I have a simple webservice that I need to scale up substantially.
I’m trying to decide where to go amongst the various web frameworks, load balancers, app servers (e.g Mongrel2, Tornado, and nginx, mod_proxy).
I have an existing Python app (currently exposed via BaseHTTPServer) that accepts some JSON data (about 900KB per request), and returns some JSON data (about 1k). The processing is algorithmic and done in a mixture of Python and some C (via Cython).
This is heavily optimized already (down to 1.1 seconds per-job from >1hour). But I can optimise that no further. While I rewrite in something a bit more thread-friendly, I need to scale things out horizontally (ec2 maybe).

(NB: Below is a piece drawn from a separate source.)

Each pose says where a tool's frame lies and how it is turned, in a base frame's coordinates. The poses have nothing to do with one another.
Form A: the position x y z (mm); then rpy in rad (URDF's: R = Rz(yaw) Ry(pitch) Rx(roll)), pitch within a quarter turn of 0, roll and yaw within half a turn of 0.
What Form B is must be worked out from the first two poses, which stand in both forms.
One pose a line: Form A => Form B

There is no session or state, but the startup time of the app is quite slow (even with pickling and cashing). It takes about 3 seconds to load all the source data. Once running it takes about 1.1 seconds per request. I
Maybe I could spin up a number of copies and then reverse proxy them? Maybe I could do some funky worker pool in one of those frameworks? But I’m still in the unknown unknowns here.
First, you should decouple your webservice layer from number crunching. Use external job queue (for example http://celeryproject.org/), to offload web frontend. Then you can scale each part interdependently.
You should look for IaaS-type cloud providers (EC2, Rackspace, Linode, Softlayer etc), where you should be able to add nodes automatically (preferred way would be to spin up some preconfigured image to minimize node setup time).